▶ What you will do: Copy each line below that contains "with".

▶ Source data:
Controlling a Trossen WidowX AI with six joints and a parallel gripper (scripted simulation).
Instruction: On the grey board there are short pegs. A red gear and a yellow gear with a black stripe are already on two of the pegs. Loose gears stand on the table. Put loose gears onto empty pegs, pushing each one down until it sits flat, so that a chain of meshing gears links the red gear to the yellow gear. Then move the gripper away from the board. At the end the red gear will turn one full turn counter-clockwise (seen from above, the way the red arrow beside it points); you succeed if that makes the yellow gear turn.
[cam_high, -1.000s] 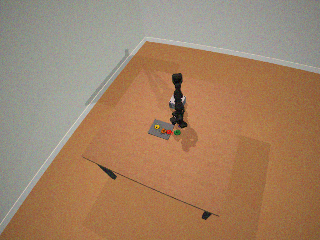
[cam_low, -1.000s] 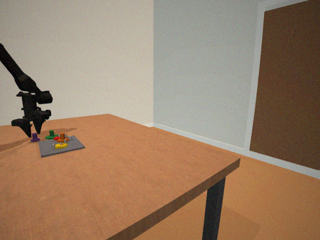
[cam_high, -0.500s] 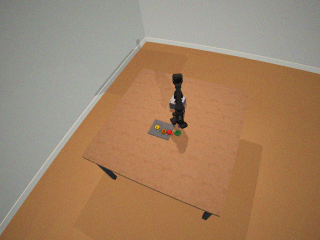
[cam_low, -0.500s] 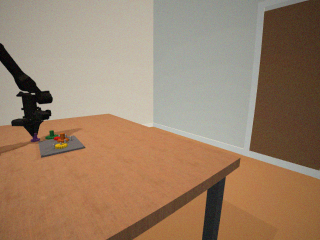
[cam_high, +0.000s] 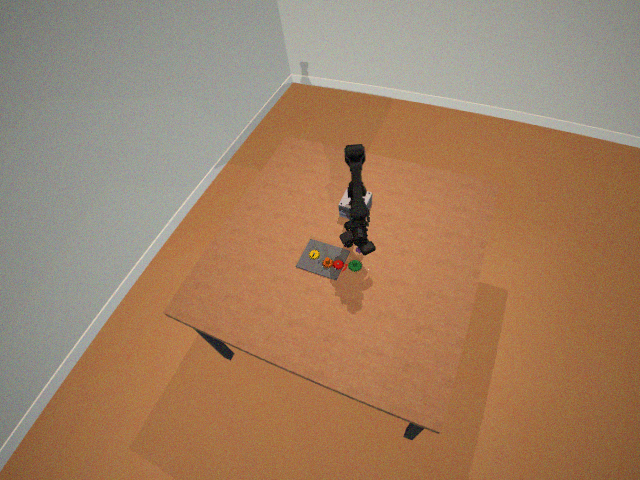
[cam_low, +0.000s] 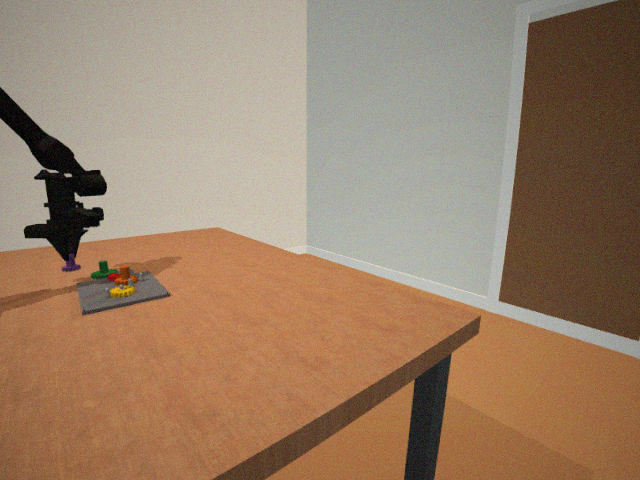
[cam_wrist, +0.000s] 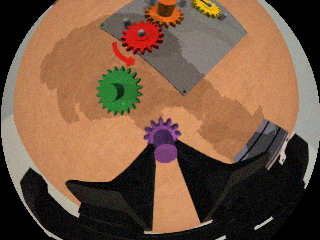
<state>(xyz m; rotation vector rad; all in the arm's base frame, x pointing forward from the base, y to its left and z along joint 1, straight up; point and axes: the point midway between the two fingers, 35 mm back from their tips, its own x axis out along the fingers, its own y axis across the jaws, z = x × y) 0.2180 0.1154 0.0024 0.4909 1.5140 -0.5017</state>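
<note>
Right now my gripper tip is 120 mm short of the orange gear, 110 mm to the left of it and 30 mm above it. Also, from my gripper tip: red arrow: 100 mm ahead, 50 mm below, 30 mm to the right; then green gear: 70 mm ahead, 40 mm below, 10 mm to the left; then purple gear: 10 mm below.
</note>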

▶ Task response:
Controlling a Trossen WidowX AI with six joints and a parallel gripper (scripted simulation).
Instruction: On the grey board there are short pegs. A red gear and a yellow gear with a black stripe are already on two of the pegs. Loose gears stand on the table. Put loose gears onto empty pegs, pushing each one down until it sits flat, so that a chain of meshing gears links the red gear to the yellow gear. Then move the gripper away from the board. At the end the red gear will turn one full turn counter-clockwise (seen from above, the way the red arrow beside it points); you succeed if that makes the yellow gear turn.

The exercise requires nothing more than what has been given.